Properties of Cobalt
The physical and chemical properties of cobalt element are mentioned below.
Physical properties of Cobalt
Physical properties of cobalt are mentioned below.
- Cobalt is a transition metal having bluish lustrous grey metallic surface.
- The melting point of cobalt is 1495 °C and its boiling point is 2927 °C.
- There are various synthetic isotopes of cobalt, but the most abundant naturally occurring stable isotope is the 59Co.
- The atomic mass of cobalt is 58.933 u and its density is 8.9 g/cm3.
Chemical properties of Cobalt
Chemical properties of cobalt are mentioned below.
- As cobalt is fairly reactive, it is not found in a free state in nature. But it is always found as a compound with other elements.
- If cobalt is kept open in the air, it slowly reacts with the oxygen of the air and forms cobalt oxide.
- Cobalt has incomplete d-orbitals. Hence it is classified as a transition metal on the periodic table.
Uses of Cobalt
Uses of cobalt are mentioned below.
- Cobalt is used mainly as an alloying element in manufacturing of superalloys which possess anticorrosive properties as well as they are also stable at higher temperature.
- Cobalt is used in manufacturing inks, glass, paints that require a blue colouring agent.
- When cobalt combines with other elements, it can give other different colors. So it is used as a coloring agent in manufacturing various other materials.
- Cobalt has a property to maintain its magnetism even at higher temperatures.
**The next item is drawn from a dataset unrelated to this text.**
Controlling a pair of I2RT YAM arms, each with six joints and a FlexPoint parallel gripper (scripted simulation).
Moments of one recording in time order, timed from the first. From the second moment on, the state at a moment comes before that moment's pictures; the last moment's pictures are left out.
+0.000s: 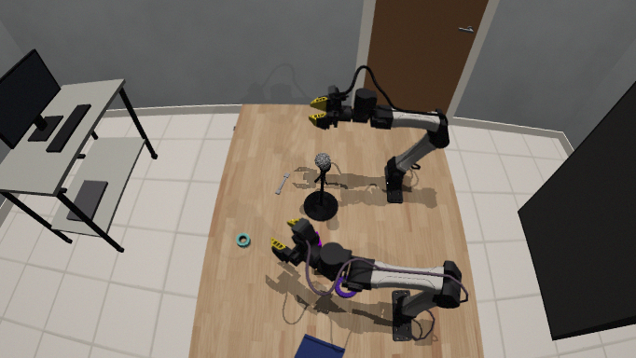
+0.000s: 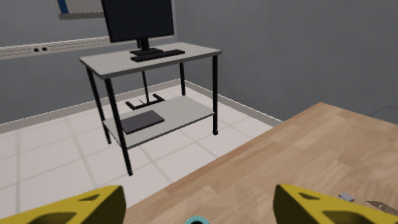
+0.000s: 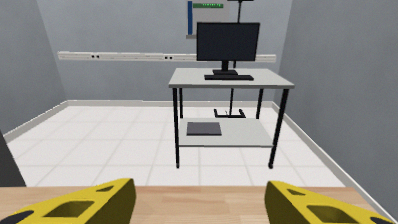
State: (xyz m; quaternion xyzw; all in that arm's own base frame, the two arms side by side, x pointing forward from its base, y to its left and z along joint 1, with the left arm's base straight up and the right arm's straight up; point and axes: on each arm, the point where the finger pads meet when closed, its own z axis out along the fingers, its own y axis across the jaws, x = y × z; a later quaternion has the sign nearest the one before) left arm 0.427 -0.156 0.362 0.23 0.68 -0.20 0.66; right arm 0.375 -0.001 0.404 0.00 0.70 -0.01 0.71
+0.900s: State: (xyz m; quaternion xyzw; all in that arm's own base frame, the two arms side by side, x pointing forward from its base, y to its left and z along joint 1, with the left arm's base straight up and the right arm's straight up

Hence cobalt is used to make magnets for generators, drives, and other devices that are subjected to higher temperature.
- Cobalt is also used in making rechargeable batteries.
- The alloys used for manufacturing aircraft engine parts need to be strong and heat resistant. So for such purposes, cobalt is used as an alloying metal for preparing such alloys.
- Radioactive isotope of cobalt (60Co) is used in medical applications to treat cancer tumors.